#### AIM OF THE EXERCISE
Search the records for the word "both" and copy each line in which it appears.

#### RECORDS SUPPLIED
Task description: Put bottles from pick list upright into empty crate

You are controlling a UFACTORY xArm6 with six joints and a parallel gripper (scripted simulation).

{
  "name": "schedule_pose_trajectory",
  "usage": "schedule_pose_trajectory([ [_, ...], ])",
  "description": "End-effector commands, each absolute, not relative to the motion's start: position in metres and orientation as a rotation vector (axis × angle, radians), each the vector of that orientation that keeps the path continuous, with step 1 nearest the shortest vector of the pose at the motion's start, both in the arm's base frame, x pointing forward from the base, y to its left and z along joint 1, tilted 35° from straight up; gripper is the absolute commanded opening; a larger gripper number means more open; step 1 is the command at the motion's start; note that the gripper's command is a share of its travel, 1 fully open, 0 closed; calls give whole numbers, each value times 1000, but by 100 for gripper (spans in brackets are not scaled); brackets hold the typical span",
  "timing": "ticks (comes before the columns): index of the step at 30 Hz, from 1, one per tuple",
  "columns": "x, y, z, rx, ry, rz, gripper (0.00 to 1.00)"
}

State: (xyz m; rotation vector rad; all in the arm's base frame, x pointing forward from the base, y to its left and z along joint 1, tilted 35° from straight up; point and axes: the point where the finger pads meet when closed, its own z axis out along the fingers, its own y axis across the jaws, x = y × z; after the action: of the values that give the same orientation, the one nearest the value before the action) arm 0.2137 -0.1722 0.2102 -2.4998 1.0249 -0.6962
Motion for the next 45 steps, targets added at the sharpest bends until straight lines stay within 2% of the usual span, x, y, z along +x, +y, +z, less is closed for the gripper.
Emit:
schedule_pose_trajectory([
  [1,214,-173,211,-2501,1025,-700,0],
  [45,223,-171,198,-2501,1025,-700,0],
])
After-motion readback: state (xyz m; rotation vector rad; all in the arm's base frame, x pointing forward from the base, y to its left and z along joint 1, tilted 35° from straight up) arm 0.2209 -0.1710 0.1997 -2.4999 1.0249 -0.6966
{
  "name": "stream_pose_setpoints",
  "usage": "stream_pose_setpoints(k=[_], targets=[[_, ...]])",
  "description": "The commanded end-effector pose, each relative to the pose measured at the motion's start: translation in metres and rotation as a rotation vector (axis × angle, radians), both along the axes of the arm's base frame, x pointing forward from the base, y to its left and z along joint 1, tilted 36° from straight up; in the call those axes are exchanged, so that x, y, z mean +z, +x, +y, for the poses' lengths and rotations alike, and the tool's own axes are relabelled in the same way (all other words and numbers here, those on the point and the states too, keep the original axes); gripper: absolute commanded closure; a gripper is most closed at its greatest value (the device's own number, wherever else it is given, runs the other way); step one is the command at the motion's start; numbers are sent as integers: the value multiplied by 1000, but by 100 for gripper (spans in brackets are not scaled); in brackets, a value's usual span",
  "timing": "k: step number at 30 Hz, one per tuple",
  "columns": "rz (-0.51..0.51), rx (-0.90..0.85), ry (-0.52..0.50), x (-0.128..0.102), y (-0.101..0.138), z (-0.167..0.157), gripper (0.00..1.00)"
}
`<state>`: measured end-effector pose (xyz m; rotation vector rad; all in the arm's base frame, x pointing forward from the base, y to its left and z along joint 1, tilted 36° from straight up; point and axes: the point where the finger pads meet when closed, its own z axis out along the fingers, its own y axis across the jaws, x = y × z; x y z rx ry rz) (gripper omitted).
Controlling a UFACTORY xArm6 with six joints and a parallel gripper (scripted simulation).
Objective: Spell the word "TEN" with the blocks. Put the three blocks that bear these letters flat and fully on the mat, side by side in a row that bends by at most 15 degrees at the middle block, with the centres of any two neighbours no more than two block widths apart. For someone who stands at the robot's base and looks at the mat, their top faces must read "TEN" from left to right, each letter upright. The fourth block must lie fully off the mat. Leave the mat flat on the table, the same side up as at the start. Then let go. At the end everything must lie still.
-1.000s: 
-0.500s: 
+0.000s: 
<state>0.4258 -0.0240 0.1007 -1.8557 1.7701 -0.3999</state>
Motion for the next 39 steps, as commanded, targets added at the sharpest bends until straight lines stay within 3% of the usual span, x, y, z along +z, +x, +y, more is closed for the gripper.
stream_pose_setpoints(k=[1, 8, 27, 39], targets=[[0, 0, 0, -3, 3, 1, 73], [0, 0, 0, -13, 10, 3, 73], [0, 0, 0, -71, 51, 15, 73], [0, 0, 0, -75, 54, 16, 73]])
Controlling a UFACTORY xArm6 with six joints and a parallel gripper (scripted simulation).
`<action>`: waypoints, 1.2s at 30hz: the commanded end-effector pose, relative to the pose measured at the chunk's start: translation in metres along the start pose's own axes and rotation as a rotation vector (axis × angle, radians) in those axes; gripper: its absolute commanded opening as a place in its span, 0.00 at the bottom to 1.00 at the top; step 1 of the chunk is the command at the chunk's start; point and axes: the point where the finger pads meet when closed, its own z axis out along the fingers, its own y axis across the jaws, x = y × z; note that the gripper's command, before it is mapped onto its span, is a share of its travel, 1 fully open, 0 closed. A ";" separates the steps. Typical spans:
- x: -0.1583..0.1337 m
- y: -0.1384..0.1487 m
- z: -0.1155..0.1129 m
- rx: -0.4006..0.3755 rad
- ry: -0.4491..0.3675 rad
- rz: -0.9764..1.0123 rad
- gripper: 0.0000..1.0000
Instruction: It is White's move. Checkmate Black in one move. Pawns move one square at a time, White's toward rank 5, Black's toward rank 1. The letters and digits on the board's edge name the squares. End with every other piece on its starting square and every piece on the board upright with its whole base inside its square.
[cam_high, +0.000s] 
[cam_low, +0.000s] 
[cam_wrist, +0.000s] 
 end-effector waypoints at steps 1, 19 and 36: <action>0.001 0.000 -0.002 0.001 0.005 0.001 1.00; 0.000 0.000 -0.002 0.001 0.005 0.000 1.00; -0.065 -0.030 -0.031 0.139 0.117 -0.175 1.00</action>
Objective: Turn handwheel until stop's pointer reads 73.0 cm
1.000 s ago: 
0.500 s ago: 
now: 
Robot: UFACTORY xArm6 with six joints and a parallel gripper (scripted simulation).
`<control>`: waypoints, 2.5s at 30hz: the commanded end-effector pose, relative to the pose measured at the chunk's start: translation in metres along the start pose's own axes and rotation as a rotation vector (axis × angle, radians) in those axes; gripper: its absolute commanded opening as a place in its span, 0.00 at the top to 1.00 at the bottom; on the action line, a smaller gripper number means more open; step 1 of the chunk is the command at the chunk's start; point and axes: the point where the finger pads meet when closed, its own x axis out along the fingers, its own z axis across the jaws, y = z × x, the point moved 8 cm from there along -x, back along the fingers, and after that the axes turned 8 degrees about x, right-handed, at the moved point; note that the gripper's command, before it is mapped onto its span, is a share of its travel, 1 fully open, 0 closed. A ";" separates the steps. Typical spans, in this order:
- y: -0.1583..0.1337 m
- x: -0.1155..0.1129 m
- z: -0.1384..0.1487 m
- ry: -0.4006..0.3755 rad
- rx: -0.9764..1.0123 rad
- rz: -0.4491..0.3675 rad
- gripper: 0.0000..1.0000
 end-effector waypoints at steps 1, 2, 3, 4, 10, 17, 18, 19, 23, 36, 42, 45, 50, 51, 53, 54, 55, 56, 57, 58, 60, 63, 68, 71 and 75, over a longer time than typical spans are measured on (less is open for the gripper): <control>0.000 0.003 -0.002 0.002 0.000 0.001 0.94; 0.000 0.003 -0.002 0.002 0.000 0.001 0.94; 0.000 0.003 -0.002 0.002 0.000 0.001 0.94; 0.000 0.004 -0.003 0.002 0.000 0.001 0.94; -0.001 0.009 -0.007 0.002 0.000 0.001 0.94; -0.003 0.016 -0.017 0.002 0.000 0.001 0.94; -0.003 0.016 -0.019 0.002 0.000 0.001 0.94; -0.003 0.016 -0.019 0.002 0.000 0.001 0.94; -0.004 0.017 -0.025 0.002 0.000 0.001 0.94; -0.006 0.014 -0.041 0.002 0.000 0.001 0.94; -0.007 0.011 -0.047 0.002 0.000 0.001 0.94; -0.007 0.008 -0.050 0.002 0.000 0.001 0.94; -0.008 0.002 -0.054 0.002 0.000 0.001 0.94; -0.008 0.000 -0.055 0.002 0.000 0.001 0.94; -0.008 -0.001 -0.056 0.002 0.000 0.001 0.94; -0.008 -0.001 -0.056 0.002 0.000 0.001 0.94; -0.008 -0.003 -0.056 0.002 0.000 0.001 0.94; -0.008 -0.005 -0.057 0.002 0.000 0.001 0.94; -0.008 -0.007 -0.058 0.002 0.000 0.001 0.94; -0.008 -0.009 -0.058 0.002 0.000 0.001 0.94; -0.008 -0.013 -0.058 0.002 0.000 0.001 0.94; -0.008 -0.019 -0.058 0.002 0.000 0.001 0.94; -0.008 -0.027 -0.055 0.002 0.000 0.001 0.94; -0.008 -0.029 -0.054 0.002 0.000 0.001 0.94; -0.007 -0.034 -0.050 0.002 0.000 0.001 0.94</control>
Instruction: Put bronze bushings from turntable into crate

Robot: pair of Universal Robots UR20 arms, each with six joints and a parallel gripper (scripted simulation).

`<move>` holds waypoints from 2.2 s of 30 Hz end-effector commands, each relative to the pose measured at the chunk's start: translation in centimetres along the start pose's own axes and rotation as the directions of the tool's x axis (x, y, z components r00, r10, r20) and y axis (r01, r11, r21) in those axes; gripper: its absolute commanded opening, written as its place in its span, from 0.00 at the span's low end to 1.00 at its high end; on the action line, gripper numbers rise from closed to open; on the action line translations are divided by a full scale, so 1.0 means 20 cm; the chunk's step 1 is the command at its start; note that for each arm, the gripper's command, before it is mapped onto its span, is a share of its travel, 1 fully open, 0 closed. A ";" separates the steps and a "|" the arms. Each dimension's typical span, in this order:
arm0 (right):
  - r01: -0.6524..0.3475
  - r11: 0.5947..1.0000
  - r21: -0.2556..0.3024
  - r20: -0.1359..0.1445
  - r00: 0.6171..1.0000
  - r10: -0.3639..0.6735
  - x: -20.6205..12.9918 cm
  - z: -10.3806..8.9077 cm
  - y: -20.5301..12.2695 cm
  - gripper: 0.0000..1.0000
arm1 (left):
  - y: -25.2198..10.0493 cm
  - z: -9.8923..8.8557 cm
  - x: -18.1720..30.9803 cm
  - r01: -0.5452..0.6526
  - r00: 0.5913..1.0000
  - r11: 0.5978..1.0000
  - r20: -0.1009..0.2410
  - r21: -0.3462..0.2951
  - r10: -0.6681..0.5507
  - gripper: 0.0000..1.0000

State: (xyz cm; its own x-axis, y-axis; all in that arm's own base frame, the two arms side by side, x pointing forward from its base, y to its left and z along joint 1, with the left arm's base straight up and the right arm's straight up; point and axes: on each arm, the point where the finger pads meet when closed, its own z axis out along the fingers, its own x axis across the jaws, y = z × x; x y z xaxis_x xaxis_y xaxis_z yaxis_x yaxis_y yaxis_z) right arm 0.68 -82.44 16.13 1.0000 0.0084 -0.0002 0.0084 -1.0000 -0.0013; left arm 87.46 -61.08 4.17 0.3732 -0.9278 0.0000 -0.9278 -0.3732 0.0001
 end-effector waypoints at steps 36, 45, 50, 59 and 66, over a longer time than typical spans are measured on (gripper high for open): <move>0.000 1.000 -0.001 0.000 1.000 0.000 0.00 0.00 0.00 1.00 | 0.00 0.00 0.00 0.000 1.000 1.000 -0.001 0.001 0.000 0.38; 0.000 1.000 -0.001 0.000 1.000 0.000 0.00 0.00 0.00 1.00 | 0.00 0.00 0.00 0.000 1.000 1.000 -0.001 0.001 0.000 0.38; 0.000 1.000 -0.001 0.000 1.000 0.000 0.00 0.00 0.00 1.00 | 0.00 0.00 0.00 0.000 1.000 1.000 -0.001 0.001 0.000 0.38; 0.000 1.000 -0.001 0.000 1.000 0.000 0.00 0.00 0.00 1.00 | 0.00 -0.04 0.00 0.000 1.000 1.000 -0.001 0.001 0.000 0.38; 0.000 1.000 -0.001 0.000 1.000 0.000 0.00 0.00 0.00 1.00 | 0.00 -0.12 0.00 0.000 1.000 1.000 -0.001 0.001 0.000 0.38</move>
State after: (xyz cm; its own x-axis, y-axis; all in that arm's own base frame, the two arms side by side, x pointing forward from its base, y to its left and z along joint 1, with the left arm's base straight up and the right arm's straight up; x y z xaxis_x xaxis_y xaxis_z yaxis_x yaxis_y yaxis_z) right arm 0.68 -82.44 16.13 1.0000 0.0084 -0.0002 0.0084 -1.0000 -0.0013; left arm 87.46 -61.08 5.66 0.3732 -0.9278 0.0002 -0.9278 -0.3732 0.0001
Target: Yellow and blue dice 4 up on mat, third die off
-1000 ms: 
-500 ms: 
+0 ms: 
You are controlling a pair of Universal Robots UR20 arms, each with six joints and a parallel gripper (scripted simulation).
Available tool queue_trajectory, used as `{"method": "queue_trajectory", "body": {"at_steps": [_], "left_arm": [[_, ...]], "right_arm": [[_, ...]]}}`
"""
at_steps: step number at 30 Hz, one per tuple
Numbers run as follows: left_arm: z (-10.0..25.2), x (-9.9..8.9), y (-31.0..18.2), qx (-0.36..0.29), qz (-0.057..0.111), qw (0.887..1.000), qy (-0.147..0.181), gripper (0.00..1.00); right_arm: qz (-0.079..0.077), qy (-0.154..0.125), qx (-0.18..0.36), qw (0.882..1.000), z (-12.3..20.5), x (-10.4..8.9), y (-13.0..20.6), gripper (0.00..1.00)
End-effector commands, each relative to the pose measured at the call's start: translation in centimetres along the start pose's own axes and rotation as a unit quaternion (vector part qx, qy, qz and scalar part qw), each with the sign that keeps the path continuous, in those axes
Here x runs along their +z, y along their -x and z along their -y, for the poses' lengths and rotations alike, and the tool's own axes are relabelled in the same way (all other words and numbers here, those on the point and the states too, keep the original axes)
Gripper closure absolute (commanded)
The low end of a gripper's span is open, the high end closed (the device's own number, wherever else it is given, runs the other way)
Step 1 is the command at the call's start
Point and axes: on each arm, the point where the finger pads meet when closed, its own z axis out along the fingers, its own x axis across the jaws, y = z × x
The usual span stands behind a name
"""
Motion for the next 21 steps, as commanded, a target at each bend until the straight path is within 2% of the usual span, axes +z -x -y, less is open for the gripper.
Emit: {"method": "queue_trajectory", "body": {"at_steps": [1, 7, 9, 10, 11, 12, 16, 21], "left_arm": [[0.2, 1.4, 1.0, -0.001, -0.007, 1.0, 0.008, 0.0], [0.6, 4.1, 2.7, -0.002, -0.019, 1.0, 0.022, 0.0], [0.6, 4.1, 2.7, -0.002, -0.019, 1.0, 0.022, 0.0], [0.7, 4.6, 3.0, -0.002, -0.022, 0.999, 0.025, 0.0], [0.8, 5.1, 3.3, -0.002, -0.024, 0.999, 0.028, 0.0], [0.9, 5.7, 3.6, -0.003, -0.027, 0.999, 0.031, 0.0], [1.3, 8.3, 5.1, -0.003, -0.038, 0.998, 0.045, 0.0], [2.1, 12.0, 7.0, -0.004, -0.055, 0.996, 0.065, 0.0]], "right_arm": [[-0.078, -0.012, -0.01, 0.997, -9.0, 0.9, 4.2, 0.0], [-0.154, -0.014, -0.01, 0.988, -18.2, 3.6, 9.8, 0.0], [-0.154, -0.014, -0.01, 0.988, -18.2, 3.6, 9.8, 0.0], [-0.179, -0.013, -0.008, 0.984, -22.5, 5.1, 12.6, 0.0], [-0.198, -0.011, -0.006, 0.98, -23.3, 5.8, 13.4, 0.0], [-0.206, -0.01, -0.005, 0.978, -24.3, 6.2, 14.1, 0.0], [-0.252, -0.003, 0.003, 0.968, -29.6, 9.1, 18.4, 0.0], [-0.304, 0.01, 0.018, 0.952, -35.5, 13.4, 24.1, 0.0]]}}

#### ANSWER TO THIS EXERCISE
  "description": "End-effector commands, each absolute, not relative to the motion's start: position in metres and orientation as a rotation vector (axis × angle, radians), each the vector of that orientation that keeps the path continuous, with step 1 nearest the shortest vector of the pose at the motion's start, both in the arm's base frame, x pointing forward from the base, y to its left and z along joint 1, tilted 35° from straight up; gripper is the absolute commanded opening; a larger gripper number means more open; step 1 is the command at the motion's start; note that the gripper's command is a share of its travel, 1 fully open, 0 closed; calls give whole numbers, each value times 1000, but by 100 for gripper (spans in brackets are not scaled); brackets hold the typical span",
  "description": "The commanded end-effector pose, each relative to the pose measured at the motion's start: translation in metres and rotation as a rotation vector (axis × angle, radians), both along the axes of the arm's base frame, x pointing forward from the base, y to its left and z along joint 1, tilted 36° from straight up; in the call those axes are exchanged, so that x, y, z mean +z, +x, +y, for the poses' lengths and rotations alike, and the tool's own axes are relabelled in the same way (all other words and numbers here, those on the point and the states too, keep the original axes); gripper: absolute commanded closure; a gripper is most closed at its greatest value (the device's own number, wherever else it is given, runs the other way); step one is the command at the motion's start; numbers are sent as integers: the value multiplied by 1000, but by 100 for gripper (spans in brackets are not scaled); in brackets, a value's usual span",

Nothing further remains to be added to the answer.